And for the more nonlay audience, Grothendieck's real pull is the persistence with which he applied category theoretic techniques successfully. Usually one would qualify this to algebraic geometry, but I think his approach can be followed in any of the many extensive fields in mathematics.

I would contrast this to what often happens in the physics community, albeit not in a condescending manner, where techniques diverge rather than converge. In fact, I would guess this is the role that Einstein played a hundred years ago: to encourage sensible connections between researchers' work.

Grothendieck's relative point of view https://en.wikipedia.org/wiki/Grothendieck%27s_relative_poin...

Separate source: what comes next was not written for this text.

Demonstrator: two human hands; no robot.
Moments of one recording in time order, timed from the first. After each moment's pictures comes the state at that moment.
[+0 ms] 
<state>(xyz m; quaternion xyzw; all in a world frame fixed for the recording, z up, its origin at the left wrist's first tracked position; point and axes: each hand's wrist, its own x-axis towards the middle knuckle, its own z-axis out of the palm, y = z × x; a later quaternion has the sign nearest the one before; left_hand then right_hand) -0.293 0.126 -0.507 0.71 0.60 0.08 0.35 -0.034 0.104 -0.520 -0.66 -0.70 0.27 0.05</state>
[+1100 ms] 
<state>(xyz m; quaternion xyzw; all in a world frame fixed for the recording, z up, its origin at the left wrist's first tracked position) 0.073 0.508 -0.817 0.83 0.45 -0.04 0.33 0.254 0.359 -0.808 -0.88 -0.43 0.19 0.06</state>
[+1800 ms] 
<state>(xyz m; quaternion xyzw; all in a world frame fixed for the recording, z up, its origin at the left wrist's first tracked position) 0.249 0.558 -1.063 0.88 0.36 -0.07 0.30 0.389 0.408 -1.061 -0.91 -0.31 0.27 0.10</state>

Linked to via two degrees is this: https://en.wikipedia.org/wiki/Grothendieck%E2%80%93Riemann%E....

I don't know German, but it would be really interesting to know what the text says.

rough translation (it's kinda tricky to preserve the tone. Question marks are words I'm not sure the translation works):

> Riemann-Roch theorem: the last trend(?): the diagram(?) <formula> is commutative!

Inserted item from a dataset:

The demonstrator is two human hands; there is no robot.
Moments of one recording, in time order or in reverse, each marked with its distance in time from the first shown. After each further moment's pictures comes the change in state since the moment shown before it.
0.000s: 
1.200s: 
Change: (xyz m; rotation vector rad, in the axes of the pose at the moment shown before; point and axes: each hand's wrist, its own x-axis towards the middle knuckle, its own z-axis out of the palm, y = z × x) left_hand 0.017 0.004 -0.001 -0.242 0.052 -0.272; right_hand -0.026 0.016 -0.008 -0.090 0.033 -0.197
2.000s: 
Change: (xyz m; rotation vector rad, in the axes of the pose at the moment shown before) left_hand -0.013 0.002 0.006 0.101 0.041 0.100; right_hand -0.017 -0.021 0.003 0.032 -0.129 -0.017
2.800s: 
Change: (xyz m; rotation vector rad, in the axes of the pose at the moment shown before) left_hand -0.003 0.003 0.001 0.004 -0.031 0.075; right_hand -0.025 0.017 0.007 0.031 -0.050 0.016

To give this statement over f:x->y an approximative sense I had try the patience of the listeners for almost 2 hours. Black-on-white (in Springer's Lecture Notes) its about 400, 500 pages. A fitting example how our drive to knowledge and discovery more and more realizes itself in a far-from-life logical delirium, while the life itself is ruined in a thousand ways - and is threatened by total destruction. High time to change our path!

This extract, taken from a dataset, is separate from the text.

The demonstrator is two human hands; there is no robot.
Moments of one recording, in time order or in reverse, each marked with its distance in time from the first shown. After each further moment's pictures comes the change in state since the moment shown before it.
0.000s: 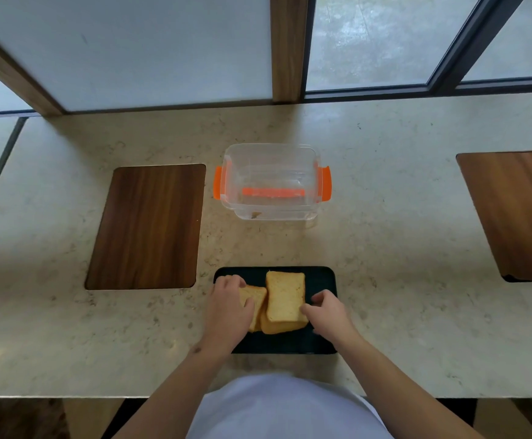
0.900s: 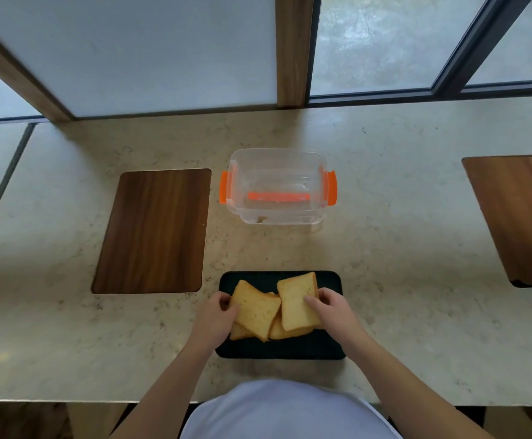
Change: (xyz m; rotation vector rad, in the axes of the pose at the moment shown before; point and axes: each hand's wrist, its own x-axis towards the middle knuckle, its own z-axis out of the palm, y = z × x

I wonder if he means what I think he means, which is that a concept that is for some field all-encompassing in your mind takes 400 pages to write down in a way that translates your ideas. University group theory is like that, when the real objective may just be to show that you can't circle the square.

> Unfortunately, it’s hard to explain without some exposure to pure mathematics.

you are right, but i suspect that is still a massive understatement. thanks for the links.